→ **Task goal**: The word to look for is "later". Report every line of the entries below that has it.
··· Source data ···
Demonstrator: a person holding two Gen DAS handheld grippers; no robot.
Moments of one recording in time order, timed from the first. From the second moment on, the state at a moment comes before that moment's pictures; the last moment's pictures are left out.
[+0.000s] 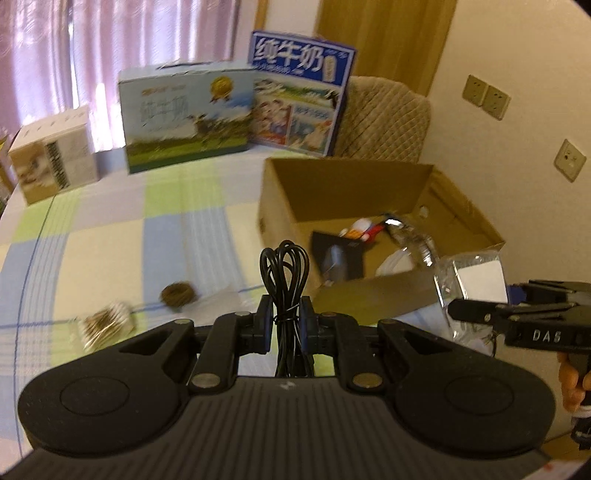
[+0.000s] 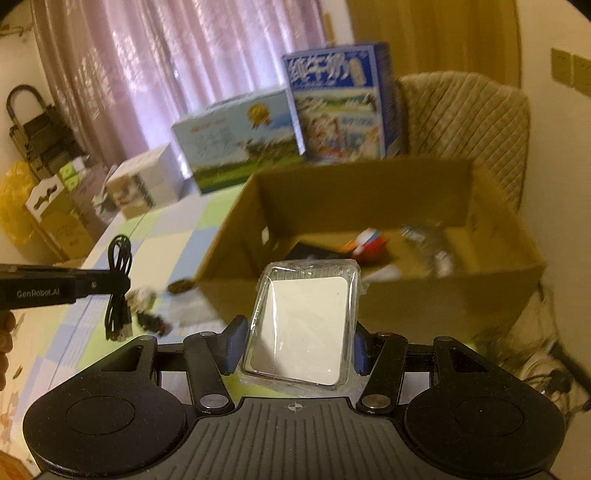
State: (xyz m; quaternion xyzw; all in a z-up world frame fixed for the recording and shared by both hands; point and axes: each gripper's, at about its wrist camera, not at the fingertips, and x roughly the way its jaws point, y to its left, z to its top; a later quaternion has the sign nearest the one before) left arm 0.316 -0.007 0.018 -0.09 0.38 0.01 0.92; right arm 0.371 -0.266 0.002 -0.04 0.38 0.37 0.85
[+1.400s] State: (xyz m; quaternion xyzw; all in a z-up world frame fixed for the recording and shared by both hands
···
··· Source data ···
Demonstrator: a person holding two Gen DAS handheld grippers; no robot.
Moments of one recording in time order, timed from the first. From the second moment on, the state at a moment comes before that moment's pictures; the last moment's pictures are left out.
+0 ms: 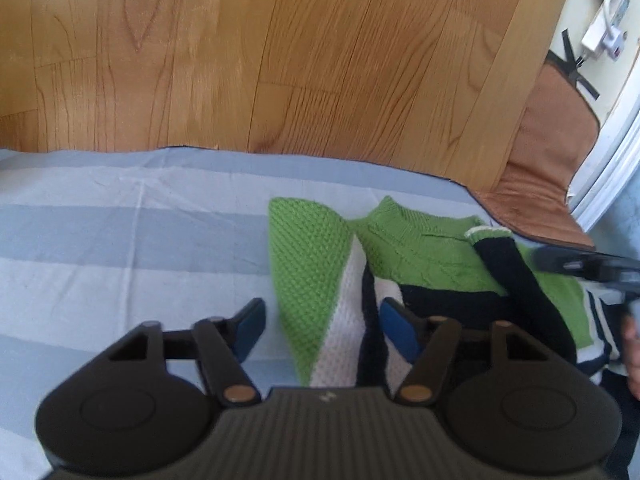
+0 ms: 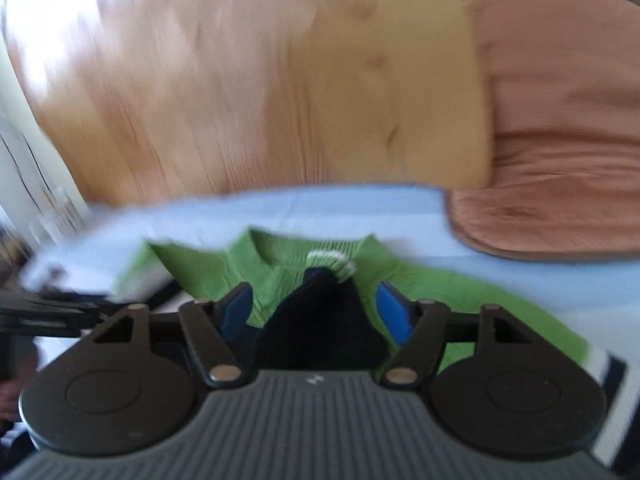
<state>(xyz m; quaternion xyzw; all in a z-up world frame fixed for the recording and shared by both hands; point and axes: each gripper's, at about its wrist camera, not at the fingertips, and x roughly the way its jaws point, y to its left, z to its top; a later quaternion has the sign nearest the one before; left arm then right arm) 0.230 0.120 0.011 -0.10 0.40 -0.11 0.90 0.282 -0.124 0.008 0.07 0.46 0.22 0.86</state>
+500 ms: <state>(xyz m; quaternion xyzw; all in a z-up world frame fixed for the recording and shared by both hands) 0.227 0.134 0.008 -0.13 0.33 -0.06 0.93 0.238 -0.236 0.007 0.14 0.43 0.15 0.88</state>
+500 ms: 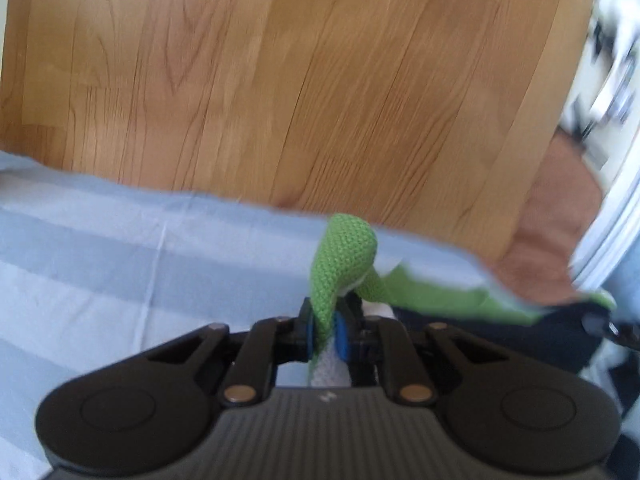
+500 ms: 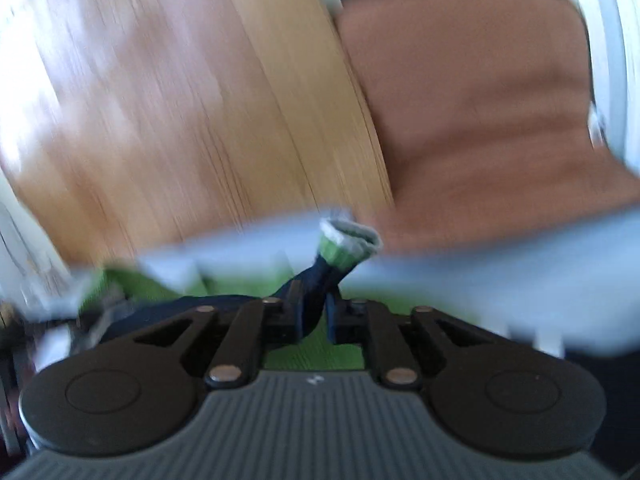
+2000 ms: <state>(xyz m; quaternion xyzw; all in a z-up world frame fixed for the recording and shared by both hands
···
→ **Task solution**:
State: (xyz m; quaternion xyzw; all in a z-up world frame fixed for the recording and shared by both hands; point and axes: each gripper's, at about its wrist camera, not at the fingertips, and x roughly the way its jaws point, y to its left, z to its top; a later quaternion has the sign nearest the one before) left arm 0.316 -0.007 0.018 -0.09 0.38 0.01 0.92; right arm 0.371 -0.266 0.002 -0.04 0.38 0.37 0.85
<state>(xyz m; quaternion xyzw; all in a z-up world frame fixed for the recording and shared by both hands; point and axes: each gripper's, at about its wrist camera, not at the fingertips, and x roughly the way its jaws point, y to its left, z to its top; a later quaternion has the sign nearest the one before; left arm then right arm) 0.230 0.120 0.011 -0.10 0.40 -0.11 0.90 0.282 -0.124 0.008 0.07 0.46 0.22 0.86</state>

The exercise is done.